Rocket Internet, an early stage and growth fund, has closed $420 Mn in a new fund to invest in European tech companies to keep up with U.S. rivals that have easier access to finance.
Rocket contributed $50 Mn of the $420 Mn and looks to receive 25% returns on investment. However, Rocket will only be able to receive this 25% if only the investors in the fund reach at least 8% in annual returns. European and US investors seeking to back startups Rocket believes in have joined the fund, the Berlin-based company said in a statement.
Rocket Internet believes that startups will have serious issues raising funds this year due to lack of investor confidence. “The Fund will optimise further the funding process for our portfolio companies. Our companies will have access to more capital and be less reliant on individual co-investors, thereby allowing them to fund in a faster and more efficient manner,” said Oliver Samwer, CEO of Rocket Internet.
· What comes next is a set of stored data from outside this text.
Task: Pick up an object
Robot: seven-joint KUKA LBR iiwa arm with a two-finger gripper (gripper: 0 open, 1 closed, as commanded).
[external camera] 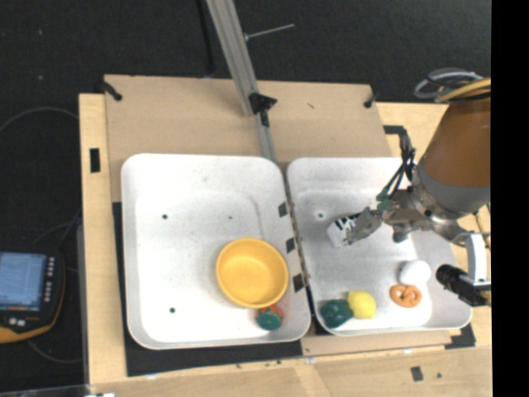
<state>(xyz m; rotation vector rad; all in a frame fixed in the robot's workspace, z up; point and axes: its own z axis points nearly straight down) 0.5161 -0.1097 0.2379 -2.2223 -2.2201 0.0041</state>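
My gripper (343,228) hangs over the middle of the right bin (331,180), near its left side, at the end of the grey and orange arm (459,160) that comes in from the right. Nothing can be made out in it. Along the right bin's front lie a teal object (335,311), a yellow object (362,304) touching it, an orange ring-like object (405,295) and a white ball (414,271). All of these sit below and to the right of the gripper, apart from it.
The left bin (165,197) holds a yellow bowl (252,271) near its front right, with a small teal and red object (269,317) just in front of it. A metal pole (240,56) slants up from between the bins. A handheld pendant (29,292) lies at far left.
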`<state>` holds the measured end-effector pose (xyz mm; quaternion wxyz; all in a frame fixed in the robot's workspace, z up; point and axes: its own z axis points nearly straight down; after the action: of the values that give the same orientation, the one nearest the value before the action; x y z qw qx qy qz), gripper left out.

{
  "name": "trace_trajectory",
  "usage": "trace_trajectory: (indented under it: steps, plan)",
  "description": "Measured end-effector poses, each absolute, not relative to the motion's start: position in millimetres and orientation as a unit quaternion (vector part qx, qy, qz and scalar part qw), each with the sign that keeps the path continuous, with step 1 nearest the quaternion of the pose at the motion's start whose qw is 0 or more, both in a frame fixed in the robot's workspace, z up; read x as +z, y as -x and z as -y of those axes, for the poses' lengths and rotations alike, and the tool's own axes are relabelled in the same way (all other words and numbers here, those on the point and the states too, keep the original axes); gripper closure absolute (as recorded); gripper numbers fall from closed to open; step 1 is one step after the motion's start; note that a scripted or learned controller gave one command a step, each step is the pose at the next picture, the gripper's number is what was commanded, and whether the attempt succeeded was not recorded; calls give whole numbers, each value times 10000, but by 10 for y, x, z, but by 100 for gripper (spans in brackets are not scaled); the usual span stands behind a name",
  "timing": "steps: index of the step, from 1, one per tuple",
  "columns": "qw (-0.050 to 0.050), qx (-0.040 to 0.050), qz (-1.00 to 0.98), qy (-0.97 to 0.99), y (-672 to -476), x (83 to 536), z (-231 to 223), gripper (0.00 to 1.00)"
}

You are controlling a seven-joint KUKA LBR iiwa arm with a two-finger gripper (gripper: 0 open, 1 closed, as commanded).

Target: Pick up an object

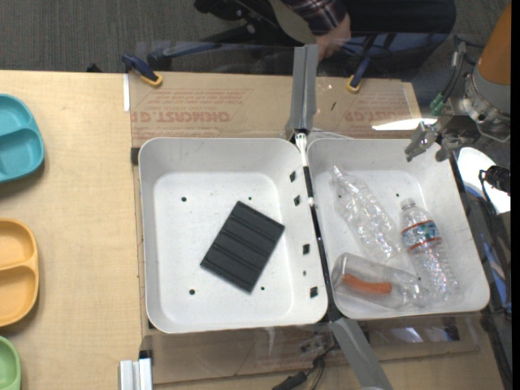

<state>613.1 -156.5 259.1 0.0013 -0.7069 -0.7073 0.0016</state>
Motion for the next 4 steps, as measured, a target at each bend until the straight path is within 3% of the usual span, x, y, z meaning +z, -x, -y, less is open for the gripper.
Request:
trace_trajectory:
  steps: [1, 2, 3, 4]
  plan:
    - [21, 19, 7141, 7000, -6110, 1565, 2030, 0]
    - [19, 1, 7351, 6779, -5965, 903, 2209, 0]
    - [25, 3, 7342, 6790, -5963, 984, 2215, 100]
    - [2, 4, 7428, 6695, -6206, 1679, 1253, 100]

The Fund will invest alongside Rocket Internet unless investments are deemed strategic for Rocket Internet. In addition Rocket Internet will retain its focus on founder economics and therefore the Fund will not participate in seed investments in Rocket Internet founded companies.
Rocket had said in September that 3 of its top startups should break even by the end of 2017 and hoped to list at least one in 18 months from then. Oliver Samwer believes that Rocket Internet’s current aim is to reduce its losses and expedite the growth of its startups. Hence, Rocket will not go for another acquisition or venture in the near future, and intends to focus on its own startups.